Again, I'm concerned that NaNs will arise as the result of computations

>> involving external inputs, and that programs that would otherwise
>> harmlessly propagate NaN values (just as non-signaling NaN was
>> designed!) will trap in the field, very far from the original source of
>> the problem, which means bugs will be very hard to correct.
>>
>
> Is it that common to get NaN as a result of external inputs?

I honestly don't know.

> JSON, for example, doesn't even permit NaN.

Yeah, but you only need to encode zero in your JSON to produce a NaN
from a simple division.

> I agree that it is possible to propagate NaN in a useful way, and
> indeed I would propose to expand the option to propagate values that
> are unordered with respect to themselves by having operators defined
> on Comparable. However, my disagreement with you here is that we
> should not assume that _unintentional_ propagation is _harmless_
> propagation.

I didn't say it was harmless. I'm just not sure whether it's as harmful
as trapping far from the source of the problem would be. I honestly
don't know the answers here. I've used very little FP in the
applicatiopn programming I've done, so I don't have a good read on what
goes wrong for people.

In my limited experience, generally what goes wrong is that feeding NaN
into algorithms often leads to nonsensical results. Other than simply
displaying the result, if you want to actually use it to do interesting
work, you end up taking decisions you do not really intend on the basis of
those results.

...which would suggest that NaN shouldn't propagate at all. I see your
point that if nearly all the bad effects come from decisions, and decisions
are rooted in comparison, trapping comparison could be enough to prevent
it.

Anyway, I think I want to propose something much simpler based on what
Chris L. has been pressing me to think about.

Sketch: suppose we take it as a given that == and < for all FP types
have to have IEEE level 1 semantics in all contexts? Then the only
problematic value is NaN. We can say it lies outside the domain of FP
Equatable/Comparable conformance. Then we can ask how we want important
generic components (sort, min, Dictionary, etc.) to behave in the
presence of NaN and consider what they need to do in order to provide
that behavior. These components can document their behavior w.r.t. NaN,
and if/when it emerges that there's a coherent generalization of this
NaN handling, we can standardize it in a protocol or protocol
requirements. Until then it can remain an implementation detail of the
standard library.

I realize this doesn't force anyone to think about NaN, but that might
be a feature rather than a bug. Note also that this direction doesn't
presume we need a ternary comparison.

I don't have time to go into this in any more detail right now (need to
focus on String work), but I wanted to sketch it here in case anyone is
inspired to carry this direction forward and see where it leads. That
could be a huge contribution.

Cheers,

(Sometimes I think there should be a separate Real type that ordinary
users work with, leaving all the fun of FP to hard-core numericists).

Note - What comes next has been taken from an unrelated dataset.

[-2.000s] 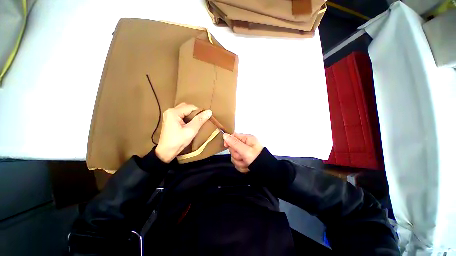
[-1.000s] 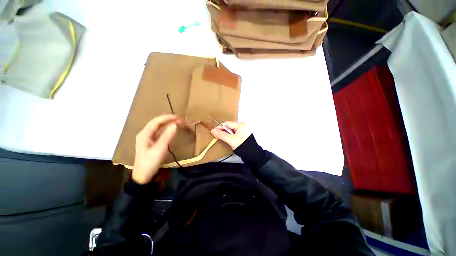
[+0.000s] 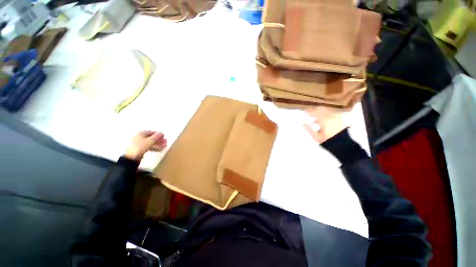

Might be a good idea not only because of NaN:
One of the first lessons in numerical analysis is that equality is brittle for floats, thus you check the magnitude of their delta instead.

For advanced users this is only tedious, but newbies in the field of software development often have to learn the hard way.
The whole problem could be avoided easily, but sadly, there is no obvious choice for the tolerance of the check — unless Swift adds support for generic value parameters, which could be used to define something like
typealias Velocity = FloatingPoint<precision: 0.01>
Such a type would break some mathematical rules, but hey, if a == sqrt(a) * sqrt(a) can be false, why not use a type that violates a == b => !(a < b) && !(a > b), but in exchange offers some nice convenience?